Attackers also set fire to churches and police stations across the country for a second day Thursday.
In
the country's second-largest city of Alexandria, Islamist protesters
exchanged gunfire with an anti-Morsi rally, leaving scores injured,
witnesses and security officials said. Attempts to storm police stations
in the southern city of Assiut and northern Sinai city of el-Arish left
at least six policemen dead and others injured.
Ishaq
Ibrahim of the Egyptian Initiative for Personal Rights said his group
had documented at least 39 cases of violence against churches,
monasteries, Coptic schools and shops in different parts of the country
on Wednesday.
Cairo, a city of some 18 million
people, was uncharacteristically quiet Thursday, with only a fraction
of its usually hectic traffic and many stores and government offices
shuttered. Many people hunkered down at home for fear of more violence.
Banks and the stock market were closed.
Fearful
of more violence Friday in response to calls for more protests by both
the Brotherhood and anti-Morsi camps, some main streets were closed and
people in many neighborhoods set up cement blocks and metal barricades.
Residents checked IDs in scenes reminiscent of the 2011 revolution when
vigilante-style groups set up neighborhood watches to prevent looting
and other attacks.
In Cairo's Nasr City
neighborhood, smoke rose from the burned-out Rabaah al-Adawiya mosque
compound that had been the epicenter of support for Morsi, its floor
covered with black debris and nearby trees and grass charred.

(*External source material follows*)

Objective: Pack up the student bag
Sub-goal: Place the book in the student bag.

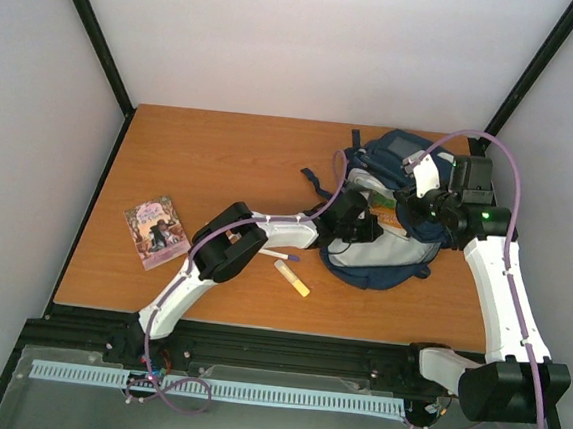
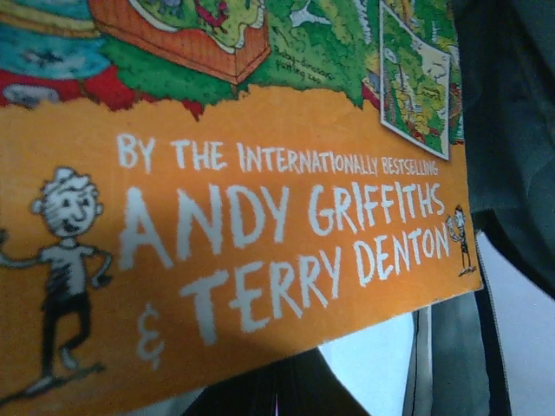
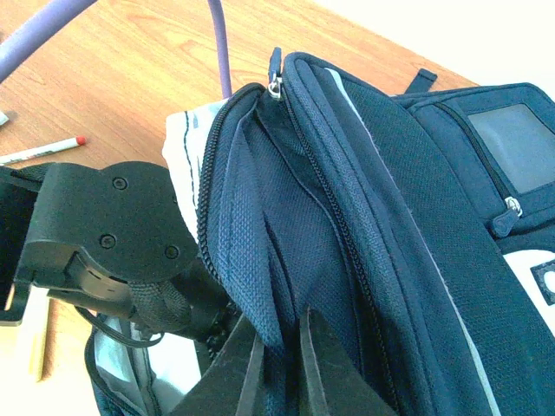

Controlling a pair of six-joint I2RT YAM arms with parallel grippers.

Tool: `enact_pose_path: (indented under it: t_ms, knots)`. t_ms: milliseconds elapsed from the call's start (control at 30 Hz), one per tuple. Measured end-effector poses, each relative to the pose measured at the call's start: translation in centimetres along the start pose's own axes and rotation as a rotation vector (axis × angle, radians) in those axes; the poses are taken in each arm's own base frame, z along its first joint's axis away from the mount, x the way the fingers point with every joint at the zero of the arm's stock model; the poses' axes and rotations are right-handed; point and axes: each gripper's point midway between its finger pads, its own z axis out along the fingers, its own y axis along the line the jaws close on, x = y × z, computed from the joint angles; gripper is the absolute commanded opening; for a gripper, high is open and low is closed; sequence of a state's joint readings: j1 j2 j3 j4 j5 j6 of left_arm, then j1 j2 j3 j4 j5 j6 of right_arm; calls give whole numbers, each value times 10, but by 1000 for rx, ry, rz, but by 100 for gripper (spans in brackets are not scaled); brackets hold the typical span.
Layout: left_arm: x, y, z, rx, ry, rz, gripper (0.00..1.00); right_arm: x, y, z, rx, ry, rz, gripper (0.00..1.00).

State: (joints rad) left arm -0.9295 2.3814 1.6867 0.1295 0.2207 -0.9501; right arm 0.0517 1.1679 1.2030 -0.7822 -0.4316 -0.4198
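The student bag [image 1: 404, 153], navy with white patches, lies at the right middle of the table with its main compartment unzipped. My right gripper [image 1: 415, 200] is shut on the navy fabric edge of the opening [image 3: 260, 260] and holds it up; the fingertips [image 3: 314, 334] pinch the cloth. My left gripper [image 1: 358, 224] reaches into the bag's mouth. An orange book [image 2: 260, 217] fills the left wrist view, close and face-on, and covers the fingertips. A sliver of it shows in the top view [image 1: 391, 222]. The left wrist body [image 3: 104, 225] sits beside the opening.
A second book with a pink cover [image 1: 157, 231] lies at the left of the table. A yellow stick [image 1: 293, 277] and a pen [image 1: 278, 256] lie under the left arm. The pen's red cap shows in the right wrist view [image 3: 76, 140]. Black bag straps [image 1: 314, 182] trail left.
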Motion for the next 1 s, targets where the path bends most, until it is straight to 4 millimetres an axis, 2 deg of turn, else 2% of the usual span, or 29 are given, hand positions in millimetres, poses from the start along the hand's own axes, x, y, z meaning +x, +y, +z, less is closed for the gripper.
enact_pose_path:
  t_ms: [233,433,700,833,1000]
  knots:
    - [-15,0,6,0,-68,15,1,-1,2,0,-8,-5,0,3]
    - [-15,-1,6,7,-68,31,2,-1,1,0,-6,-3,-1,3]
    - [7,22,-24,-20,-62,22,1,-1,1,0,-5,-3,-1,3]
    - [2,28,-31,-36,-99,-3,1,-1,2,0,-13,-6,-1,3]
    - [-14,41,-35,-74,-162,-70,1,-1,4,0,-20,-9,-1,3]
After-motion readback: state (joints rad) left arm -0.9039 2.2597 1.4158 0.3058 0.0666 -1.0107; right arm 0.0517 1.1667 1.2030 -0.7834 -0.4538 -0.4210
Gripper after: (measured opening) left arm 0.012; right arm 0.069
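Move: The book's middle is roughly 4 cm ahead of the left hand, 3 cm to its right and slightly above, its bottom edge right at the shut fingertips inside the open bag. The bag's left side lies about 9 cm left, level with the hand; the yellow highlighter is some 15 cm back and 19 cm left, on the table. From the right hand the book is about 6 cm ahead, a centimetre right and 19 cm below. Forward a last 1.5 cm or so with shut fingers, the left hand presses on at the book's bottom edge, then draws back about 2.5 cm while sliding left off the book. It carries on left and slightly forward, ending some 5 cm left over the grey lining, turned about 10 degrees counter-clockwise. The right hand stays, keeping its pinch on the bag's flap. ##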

A
makeshift field hospital was also gutted, its walls blackened and floors
covered in pools of brackish water.
The
turmoil is the latest chapter in a bitter standoff between Morsi's
supporters and the interim leadership that took over the Arab world's
most populous country following a July 3 coup. The military ouster came
after millions of Egyptians took to the streets to demand Morsi step
down, accusing him of giving the Brotherhood undue influence and failing
to implement vital reforms or bolster the ailing economy.
Morsi
has been held at an undisclosed location ever since. Other Brotherhood
leaders, including several arrested Wednesday, have been charged with
inciting violence or conspiring in the killing of protesters.
The
Brotherhood has spent most of its 85 years as an outlawed group or
enduring crackdowns by successive governments. The latest developments
could provide authorities with the grounds to once again declare it an
illegal group and consign it to the political wilderness.